19/03/2020

Coronavirus Checklist for Corporate Financing Agreements

The global health crisis and economic impacts caused by the coronavirus are certain to be reflected in corporate financing. Now is the time to review your company’s financing agreements and think about how both the immediate circumstances and potential long-term structural changes will affect your business. We believe that the best way to deal with this crisis is to be proactive and immediately determine how to react.

Many companies are already making contingency plans, and our firm has established the C&S Corona Task Force to help with this work. The Task Force can help you with any questions you may have about financing agreements and corporate financing.

If you are working with financing agreements, we recommend running through this checklist to make sure you have covered the most important points.

  1. Financing covenants: Will historic or forecast loss of turnover or changes in asset valuations impact or even breach your financial covenants? How could you prepare for this in your key indicators?EBITDA definition elements: do you need agree on changes with your financiers in advance? Depending on your available business contingency measures, think about how they could impact your company’s covenant calculations (recurring/non-recurring items, how would an interruption of your company’s payment traffic impact liquidity). Keep in mind that the effects will extend over multiple quarters, as covenants are usually tested for the previous 12 months. How do potential equity cure elements function in your financing agreements and what does using them require?

  2. Reporting obligations: Will your financial statements or key indicators be delayed? Will delivery of documents (such as financial reporting, operational certificates or waiver requests) be delayed due to employee absences or other acute reasons? Is it necessary to disclose the impact on operations or any default, and if so, how?

  3. Debt service: Determine what measures you have to take to secure your cash flow. It is also a good idea to review practical issues, such as does your company have sufficient staffing to service its debts and has it made the IT arrangements to be able to effect repayments of principal and interest when due? It is worth keeping in mind that financiers are also likely to be short of resources. Have your lenders made arrangements to ensure that the current circumstances will not prevent disbursement and that waiver/amendment requests can be considered in the required timeframe?

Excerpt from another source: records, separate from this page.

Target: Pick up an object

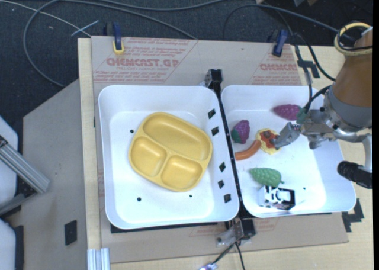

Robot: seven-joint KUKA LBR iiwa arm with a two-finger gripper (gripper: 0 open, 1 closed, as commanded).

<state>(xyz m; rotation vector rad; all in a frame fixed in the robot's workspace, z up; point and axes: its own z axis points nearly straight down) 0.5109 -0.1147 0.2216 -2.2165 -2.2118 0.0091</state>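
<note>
On the bench (148, 55), two shallow white bins sit side by side.

Left bin (112, 144): one yellow divided tray (170, 151), three compartments, rounded corners, lying flat near the middle.

Right bin (320, 186): several small toy items.
- Magenta bumpy piece (288, 111), oval, near the far wall.
- Purple grape-like cluster with a green base (240, 131), close to the divider between the bins.
- Orange curved strip (247, 152), thin, lying just toward the near side of the purple cluster.
- Yellow and red small piece (267, 141), irregular in shape, at the far end of the orange strip and right beside the gripper tip.
- Green bumpy lump (265, 175), oval, pale green, nearer the front.
- Black and white item (278, 196), blocky, at the front wall, just beside the green lump.

Gripper (289, 135): grey, reaching in from the right, low over the right bin, its tip at the yellow and red piece. Whether the fingers are apart or together cannot be told, and no item is seen clamped between them.
</note>
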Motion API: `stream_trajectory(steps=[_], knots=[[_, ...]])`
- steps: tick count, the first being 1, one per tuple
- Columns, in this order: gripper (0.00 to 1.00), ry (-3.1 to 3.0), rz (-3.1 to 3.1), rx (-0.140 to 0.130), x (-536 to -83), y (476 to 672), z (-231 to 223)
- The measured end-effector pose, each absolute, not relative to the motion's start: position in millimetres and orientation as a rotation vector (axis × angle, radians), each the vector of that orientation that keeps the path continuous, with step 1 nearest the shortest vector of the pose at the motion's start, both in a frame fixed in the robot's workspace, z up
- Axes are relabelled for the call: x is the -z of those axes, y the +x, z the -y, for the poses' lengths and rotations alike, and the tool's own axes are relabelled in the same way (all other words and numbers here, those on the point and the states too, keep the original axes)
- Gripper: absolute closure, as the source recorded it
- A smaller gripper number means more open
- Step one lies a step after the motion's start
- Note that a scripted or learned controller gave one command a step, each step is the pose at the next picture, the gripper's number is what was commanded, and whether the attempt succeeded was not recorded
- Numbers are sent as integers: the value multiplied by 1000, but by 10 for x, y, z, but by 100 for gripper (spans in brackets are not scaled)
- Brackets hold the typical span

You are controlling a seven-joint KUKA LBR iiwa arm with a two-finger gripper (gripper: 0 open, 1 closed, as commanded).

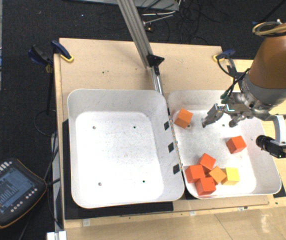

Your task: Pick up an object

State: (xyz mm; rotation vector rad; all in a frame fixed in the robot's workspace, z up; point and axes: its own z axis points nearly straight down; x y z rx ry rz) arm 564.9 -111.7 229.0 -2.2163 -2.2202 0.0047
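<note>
The right bin (263, 184) holds several blocks. One orange block (183, 118) lies near its upper left wall. A red-orange block (236, 144) lies alone toward the right. Near the front sits a cluster of red-orange blocks (201, 175), with a light orange block (217, 174) and a yellow block (231, 175) beside it. My gripper (211, 117) hangs over the upper part of this bin, right of the orange block and apart from it. Its fingers point left and down, with nothing seen between them.
The left bin (78, 149) stands beside the right one. A metal pole (138, 31) slants down from the top to the bins' shared edge. Blue clamps (48, 54) sit at the bench's back corners. A teach pendant (8, 191) lies at lower left.
</note>
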Motion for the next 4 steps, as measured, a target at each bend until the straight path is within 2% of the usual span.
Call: stream_trajectory(steps=[1,3,4], knots=[[0,-2220,2220,-2,-2309,5653,1119],[0,-2218,2220,-4,-1264,5762,1160],[0,-2220,2220,-3,-933,5757,1156]])
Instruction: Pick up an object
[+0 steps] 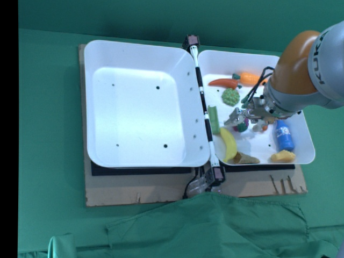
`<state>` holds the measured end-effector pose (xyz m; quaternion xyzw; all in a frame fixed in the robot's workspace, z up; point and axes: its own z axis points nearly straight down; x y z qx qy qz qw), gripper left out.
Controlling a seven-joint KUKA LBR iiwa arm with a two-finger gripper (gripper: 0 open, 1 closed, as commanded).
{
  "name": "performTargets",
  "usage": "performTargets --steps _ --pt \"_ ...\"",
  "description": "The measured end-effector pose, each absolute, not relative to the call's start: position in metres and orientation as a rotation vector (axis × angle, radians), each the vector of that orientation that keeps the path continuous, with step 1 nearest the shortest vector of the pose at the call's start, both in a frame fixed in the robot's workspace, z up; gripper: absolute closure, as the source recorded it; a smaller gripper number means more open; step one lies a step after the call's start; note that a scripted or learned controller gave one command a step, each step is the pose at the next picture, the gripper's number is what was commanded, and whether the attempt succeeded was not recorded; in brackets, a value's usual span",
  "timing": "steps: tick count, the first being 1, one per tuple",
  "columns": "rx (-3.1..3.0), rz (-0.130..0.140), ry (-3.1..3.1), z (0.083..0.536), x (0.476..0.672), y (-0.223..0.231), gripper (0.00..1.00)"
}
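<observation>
Banana (pixel 228 144) lies in the right bin (pixel 303 136), just below and slightly left of your gripper (pixel 240 118), its long axis running up-down along the bin's left wall. From the overhead camera, the gripper hovers low at mid-bin over a small dark purple toy (pixel 242 126); whether it is spread or pressed together, you cannot tell. A green cucumber (pixel 214 119) sits just left, a blue bottle (pixel 284 135) to the right, carrots (pixel 236 80) beyond.
</observation>
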<state>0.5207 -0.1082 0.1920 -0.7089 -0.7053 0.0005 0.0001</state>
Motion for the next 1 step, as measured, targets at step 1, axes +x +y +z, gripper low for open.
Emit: performTargets --steps 1 --pt "-2.235 -0.005 -2.218 0.2046 0.5226 -0.1092 1.0"
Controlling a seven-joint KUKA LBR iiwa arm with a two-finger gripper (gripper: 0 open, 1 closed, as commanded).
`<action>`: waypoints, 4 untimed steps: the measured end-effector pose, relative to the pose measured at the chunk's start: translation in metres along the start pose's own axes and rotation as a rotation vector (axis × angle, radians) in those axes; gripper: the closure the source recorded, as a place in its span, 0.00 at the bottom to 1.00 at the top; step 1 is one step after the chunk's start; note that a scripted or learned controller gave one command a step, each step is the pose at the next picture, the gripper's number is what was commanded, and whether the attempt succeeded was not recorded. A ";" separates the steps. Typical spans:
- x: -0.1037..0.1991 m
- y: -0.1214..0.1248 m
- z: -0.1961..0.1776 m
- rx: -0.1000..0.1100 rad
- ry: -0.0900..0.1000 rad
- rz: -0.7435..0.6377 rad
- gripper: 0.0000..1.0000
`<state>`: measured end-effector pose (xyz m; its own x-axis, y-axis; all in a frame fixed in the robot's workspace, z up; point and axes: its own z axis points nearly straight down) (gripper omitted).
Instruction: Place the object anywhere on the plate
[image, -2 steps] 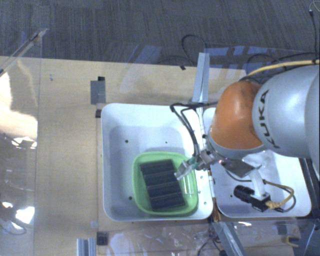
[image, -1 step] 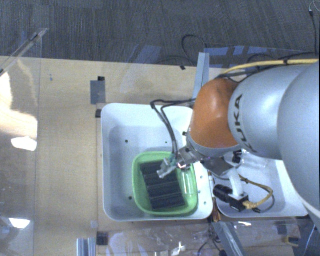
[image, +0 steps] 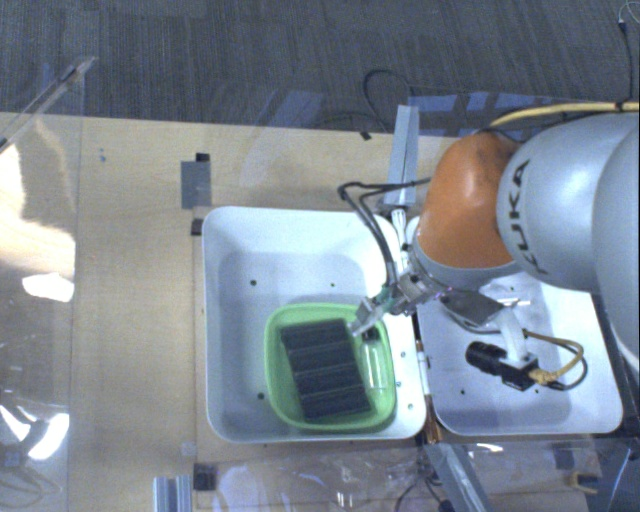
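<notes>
The bench (image: 110, 330) bears a left bin (image: 240, 285) beside a right bin (image: 590, 395).

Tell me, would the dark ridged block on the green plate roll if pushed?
Probably not. The dark block lies flat and rectangular, so it would likely slide, not roll. Its ridges might make it less slippery. The rim of the green plate would probably stop it.

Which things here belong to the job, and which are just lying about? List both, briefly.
Job:
- plate, green, in the left bin
- block, dark and ridged, lying on the plate
- gripper, at the plate's upper right rim

Just there:
- left bin
- right bin
- bench
</notes>
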<state>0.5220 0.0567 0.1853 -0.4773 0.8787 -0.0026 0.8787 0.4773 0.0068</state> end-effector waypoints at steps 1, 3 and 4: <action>-0.056 0.003 0.000 -0.001 -0.001 0.006 0.00; -0.129 0.031 -0.013 -0.009 -0.009 -0.208 1.00; -0.088 0.052 -0.075 -0.004 -0.004 -0.364 1.00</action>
<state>0.6090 0.0038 0.2614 -0.7586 0.6515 -0.0091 0.6514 0.7587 0.0090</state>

  4. Event of default: Is there a risk that the current circumstances could trigger an event of default in one of your financing agreements and give the lenders the right to call in the debt? Material adverse effect (MAE): is there a risk that a MAE clause could be triggered? This is something that usually gets discussed when negotiating the loan agreement, but these are certainly circumstances in which lenders could invoke this clause. Of course, it is likely that other clauses would also give cause to call in the loan in the current situation.

  5. Representations and undertakings: It is worth reviewing these to make sure your company can still make and comply with them.

  6. Cross-default: Is your company at risk of default under any agreement due to its position under other agreements and financing arrangements?

  7. Insolvency: Could your company’s income drop to the point that it threatens operations? Your board should keep in mind its obligation under the Finnish Limited Liability Companies Act to register negative equity with the Trade Register without delay.

  8. Availability of financing; It is vital to maintain active lines of communication with your bank and financiers. What alternatives are available? The government has promised to support the SME sector with additional financing. Find out whether your company is eligible for government support, financing from Finnvera or other corresponding support.

The coronavirus outbreak is a rapidly developing situation. This information reflects the situation at the time it was published 19 March 2020 and is subject to change.